He aprovechado hasta la saciedad besar a mis hijos. En casa los beso en las mejillas y encima de la cabeza. Fuera de casa, pues igual. Hasta la fecha. El mayor ya hace tiempo que me dijo que no quería que yo lo besara o abrazara en público. Con lo cual yo aprovechaba las oportunidades públicas para abalanzarme sobre el menor, besarle las mejillas y darle un abrazo de esos que se confunden entre abrazo de oso o de mamá amantísima.

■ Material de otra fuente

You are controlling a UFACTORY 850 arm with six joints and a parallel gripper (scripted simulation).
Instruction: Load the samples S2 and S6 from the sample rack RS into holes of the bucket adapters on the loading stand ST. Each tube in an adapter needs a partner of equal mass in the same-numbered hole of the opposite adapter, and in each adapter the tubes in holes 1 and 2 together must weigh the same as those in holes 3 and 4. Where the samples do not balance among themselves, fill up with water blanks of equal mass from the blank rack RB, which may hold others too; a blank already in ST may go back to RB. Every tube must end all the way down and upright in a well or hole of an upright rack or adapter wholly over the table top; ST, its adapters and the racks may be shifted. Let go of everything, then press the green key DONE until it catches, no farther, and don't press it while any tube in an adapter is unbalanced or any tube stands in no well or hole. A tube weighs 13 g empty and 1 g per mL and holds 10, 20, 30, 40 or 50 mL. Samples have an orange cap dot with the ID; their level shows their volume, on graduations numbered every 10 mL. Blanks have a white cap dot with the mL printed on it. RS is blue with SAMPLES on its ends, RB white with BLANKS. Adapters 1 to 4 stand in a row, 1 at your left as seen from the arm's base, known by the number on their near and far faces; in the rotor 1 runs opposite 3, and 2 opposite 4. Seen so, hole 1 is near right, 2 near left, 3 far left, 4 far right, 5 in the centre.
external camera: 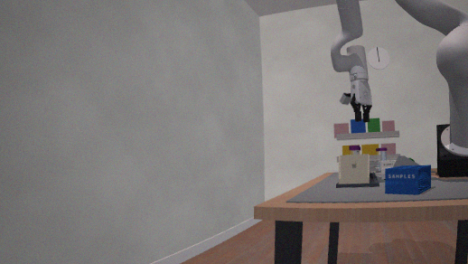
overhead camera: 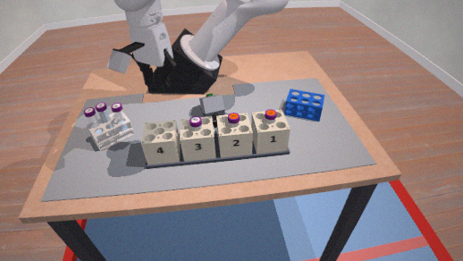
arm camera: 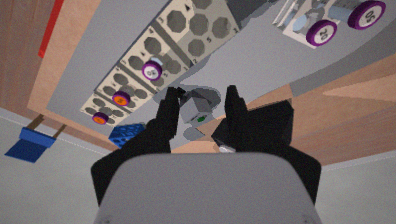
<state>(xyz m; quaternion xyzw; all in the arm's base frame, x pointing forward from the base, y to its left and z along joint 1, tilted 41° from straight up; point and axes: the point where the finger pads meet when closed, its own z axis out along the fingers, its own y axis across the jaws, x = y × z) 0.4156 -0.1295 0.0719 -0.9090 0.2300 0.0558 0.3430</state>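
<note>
Now: hand 50 mm past the blank marked 10, 260 mm to the left of it and 190 mm above it. Also, from my hand: blank marked 30 (20 mm ahead, 100 mm to the left, 180 mm below); then adapter 3 (10 mm ahead, 90 mm to the left, 200 mm below); then adapter 4 (30 mm ahead, 10 mm to the right, 200 mm below).
</note>
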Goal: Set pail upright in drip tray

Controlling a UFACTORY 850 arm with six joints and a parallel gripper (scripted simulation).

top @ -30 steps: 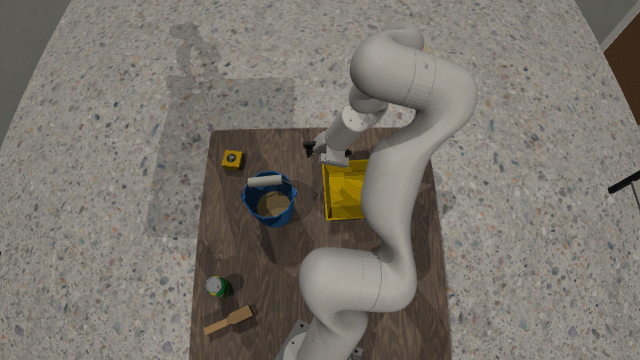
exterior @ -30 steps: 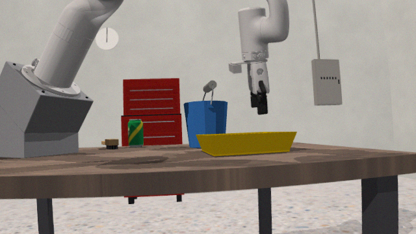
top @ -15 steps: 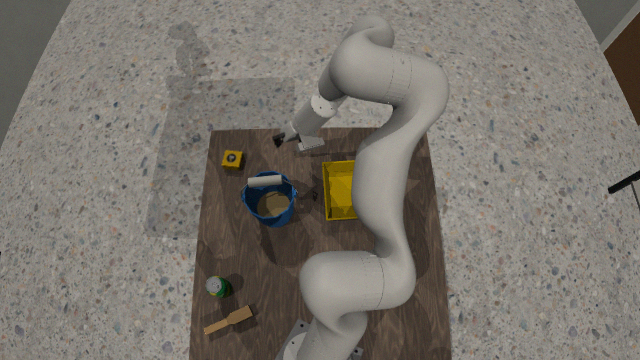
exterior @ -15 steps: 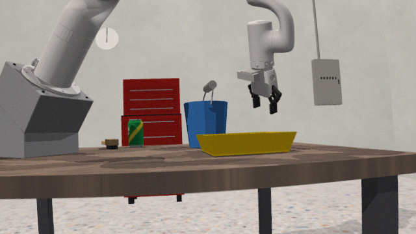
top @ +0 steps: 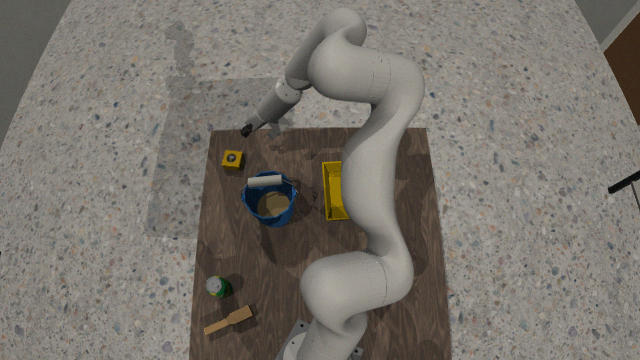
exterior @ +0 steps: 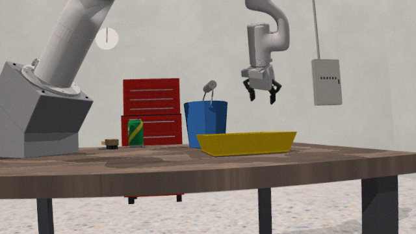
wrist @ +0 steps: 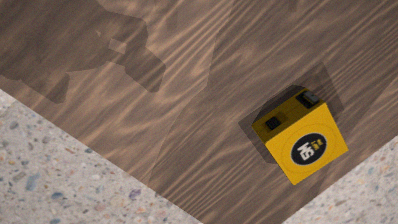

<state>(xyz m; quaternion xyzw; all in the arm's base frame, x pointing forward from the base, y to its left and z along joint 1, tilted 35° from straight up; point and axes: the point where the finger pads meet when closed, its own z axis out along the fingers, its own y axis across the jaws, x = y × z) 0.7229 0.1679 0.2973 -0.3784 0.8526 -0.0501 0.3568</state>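
My gripper is now 250 mm past the pail handle, 10 mm to the left of it and 20 mm below it. Round my hand: yellow drip tray: 260 mm behind, 310 mm to the right, 170 mm below; then blue pail: 250 mm behind, 10 mm to the right, 40 mm below.
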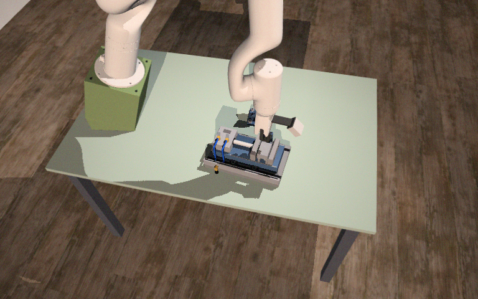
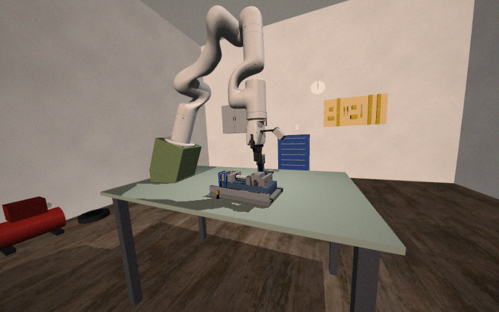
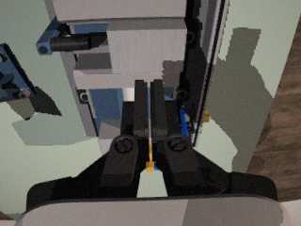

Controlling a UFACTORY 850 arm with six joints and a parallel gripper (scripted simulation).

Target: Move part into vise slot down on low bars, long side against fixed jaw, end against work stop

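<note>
Now: hand 9 cm above the part. Also, from my hand: fixed jaw (11 cm below, 3 cm ahead, 1 cm to the left); then moving jaw (11 cm below, 3 cm to the left, 3 cm behind); then work stop (9 cm below, 7 cm to the left, 1 cm ahead).
</note>
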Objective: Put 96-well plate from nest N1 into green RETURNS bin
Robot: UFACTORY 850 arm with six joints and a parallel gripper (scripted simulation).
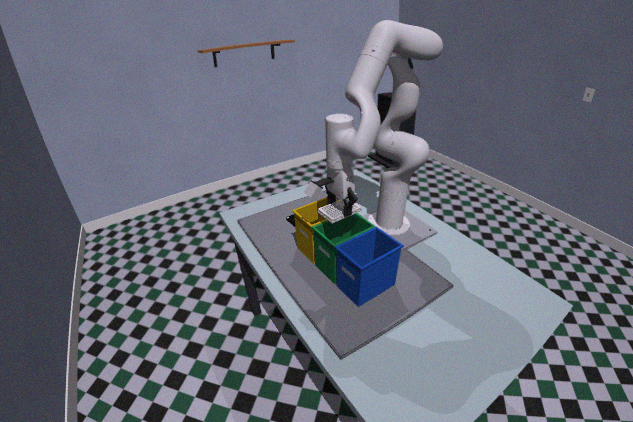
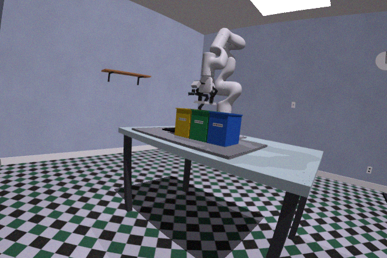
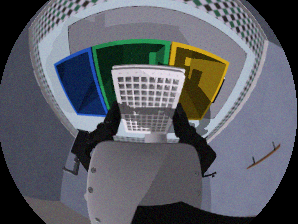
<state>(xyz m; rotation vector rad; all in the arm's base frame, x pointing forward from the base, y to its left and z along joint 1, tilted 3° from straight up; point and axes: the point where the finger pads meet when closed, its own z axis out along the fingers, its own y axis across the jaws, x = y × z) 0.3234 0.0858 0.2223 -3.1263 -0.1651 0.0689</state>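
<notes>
My gripper is now 30 mm to the right of the green bin and 150 mm above it. The rest, counted from my hand: white 96-well plate: 10 mm below; blue bin: 10 mm behind, 170 mm to the left, 150 mm below; yellow bin: 20 mm ahead, 100 mm to the right, 150 mm below.
</notes>
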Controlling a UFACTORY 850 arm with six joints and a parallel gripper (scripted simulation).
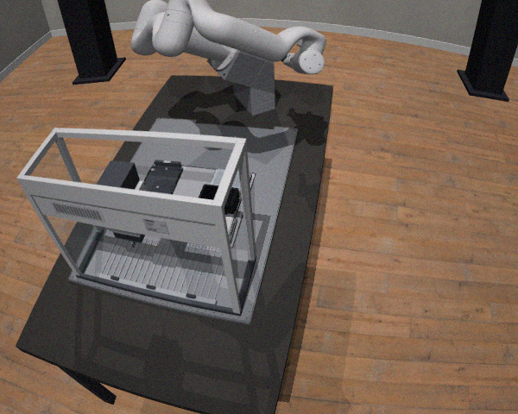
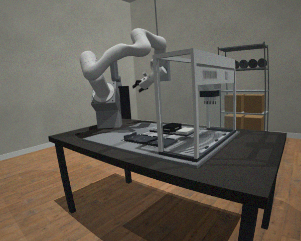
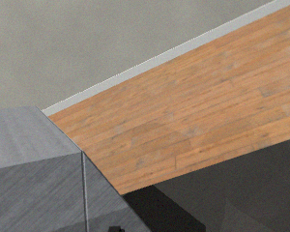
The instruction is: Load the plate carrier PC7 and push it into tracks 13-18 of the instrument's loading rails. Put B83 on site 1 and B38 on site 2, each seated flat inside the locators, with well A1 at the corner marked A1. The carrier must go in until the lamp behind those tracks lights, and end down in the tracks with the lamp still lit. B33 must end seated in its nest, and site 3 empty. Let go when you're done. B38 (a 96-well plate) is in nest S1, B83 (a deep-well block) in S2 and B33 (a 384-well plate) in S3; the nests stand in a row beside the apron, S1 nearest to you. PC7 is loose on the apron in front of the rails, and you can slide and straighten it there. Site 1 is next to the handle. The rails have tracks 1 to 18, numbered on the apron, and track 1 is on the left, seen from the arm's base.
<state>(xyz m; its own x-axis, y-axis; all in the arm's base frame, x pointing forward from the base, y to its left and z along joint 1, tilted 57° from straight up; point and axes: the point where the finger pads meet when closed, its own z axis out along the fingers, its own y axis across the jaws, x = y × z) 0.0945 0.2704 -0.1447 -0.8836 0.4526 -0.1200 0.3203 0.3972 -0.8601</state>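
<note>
The white plate b38 is 37 cm ahead of my hand, 21 cm to the right of it and 29 cm below it. Also, from my hand: post (64 cm ahead, 65 cm to the right, 7 cm below); then black deep-well block B83 (48 cm ahead, 23 cm to the right, 28 cm below); then dark plate carrier PC7 (46 cm ahead, 49 cm to the right, 30 cm below).
</note>
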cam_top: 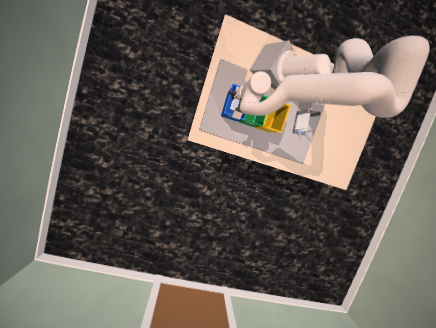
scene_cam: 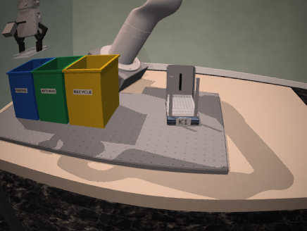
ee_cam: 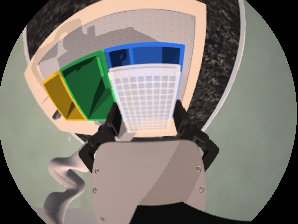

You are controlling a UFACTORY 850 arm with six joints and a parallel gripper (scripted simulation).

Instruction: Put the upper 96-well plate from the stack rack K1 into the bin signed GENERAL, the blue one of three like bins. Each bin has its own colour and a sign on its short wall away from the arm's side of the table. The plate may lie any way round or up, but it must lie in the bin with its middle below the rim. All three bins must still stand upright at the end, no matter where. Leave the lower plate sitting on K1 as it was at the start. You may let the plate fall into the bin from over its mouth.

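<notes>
My gripper is now 150 mm above the blue general bin. Round my hand: green returns bin: 150 mm below, 130 mm to the left, 10 mm ahead; then yellow recycle bin: 260 mm to the left, 150 mm below, 20 mm ahead.
</notes>
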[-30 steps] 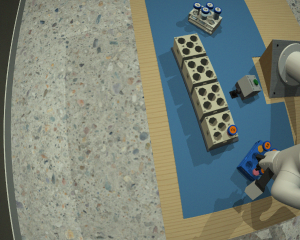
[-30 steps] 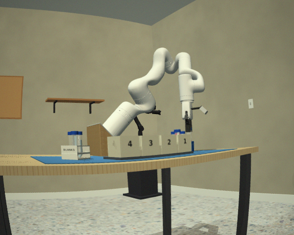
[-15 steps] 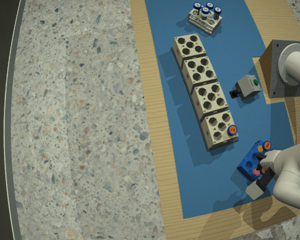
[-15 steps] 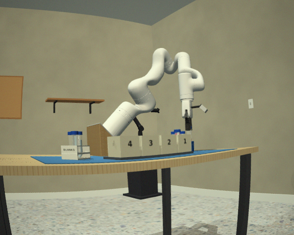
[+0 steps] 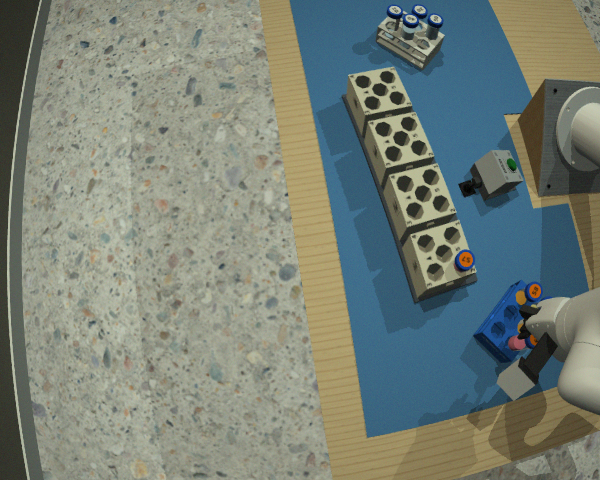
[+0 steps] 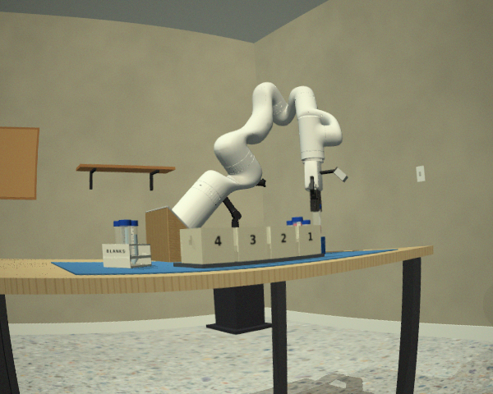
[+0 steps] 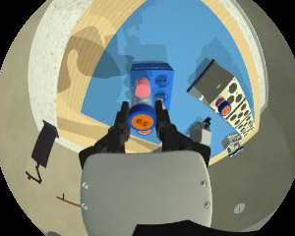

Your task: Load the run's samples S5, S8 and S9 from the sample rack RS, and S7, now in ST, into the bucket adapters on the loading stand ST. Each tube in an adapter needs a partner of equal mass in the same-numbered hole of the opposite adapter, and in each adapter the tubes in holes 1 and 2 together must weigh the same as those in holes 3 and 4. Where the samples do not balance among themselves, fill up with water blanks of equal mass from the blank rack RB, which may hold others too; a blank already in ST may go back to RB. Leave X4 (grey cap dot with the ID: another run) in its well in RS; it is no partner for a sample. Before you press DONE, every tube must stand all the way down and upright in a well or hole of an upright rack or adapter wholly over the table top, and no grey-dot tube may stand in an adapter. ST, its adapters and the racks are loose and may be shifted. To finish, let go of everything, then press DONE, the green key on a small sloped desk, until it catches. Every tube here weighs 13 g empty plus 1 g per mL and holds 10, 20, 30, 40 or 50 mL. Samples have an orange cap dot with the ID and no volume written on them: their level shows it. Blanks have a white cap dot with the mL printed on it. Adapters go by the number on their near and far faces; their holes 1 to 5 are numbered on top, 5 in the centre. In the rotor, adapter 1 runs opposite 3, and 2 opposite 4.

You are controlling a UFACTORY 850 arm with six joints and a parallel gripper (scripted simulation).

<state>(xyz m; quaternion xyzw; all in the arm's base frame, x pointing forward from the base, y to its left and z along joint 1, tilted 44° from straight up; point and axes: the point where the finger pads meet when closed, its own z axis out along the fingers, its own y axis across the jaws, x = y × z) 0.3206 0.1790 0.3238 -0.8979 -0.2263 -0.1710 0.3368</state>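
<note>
My hand is 5 cm above the sample S9 and 1 cm to the right of it. Round my hand: sample tube S5 (10 cm below, 8 cm behind, 4 cm to the right); orange-dot sample tube (10 cm below, 8 cm to the right, 5 cm behind); grey-dot tube X4 (10 cm below, 3 cm to the right, 3 cm behind).
</note>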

Pero eso ya es historia. Hoy mi pequeño me ha dicho sin mirarme directamente a los ojos, que no le gusta que yo le bese en público. Y yo no he podido negarme a la obviedad: mis dos hijos prefieren que las demostraciones de amor materno se realicen puertas adentro y en ningún caso puertas afuera. Y yo reprimo mis ganas de abrazarles cuando los despido en la parada del autobús, o de besarles cuando llegan cansados del cole. Estoy ya en un mundo de besos fugaces y prohibidos, que, fuera de casa, solamente puedo hacer cuando todos los papás y niños que también esperan en la parada del autobús no nos ven, o en casa tranquilamente. Dentro de casa, tengo los mismos privilegios teletubbie que tenía yo en todas partes cuando eran pequeños y se dejaban achuchar sin condiciones.
Y el tiempo pasa. El tiempo vuela. Mis retoños ya no son retoños, son casi adolescentes que no se dejan avasallar en público por las declaraciones de amor maternal de su madre demasiado inocente como para creer que se dejarían, ellos si, comer a besos cada día.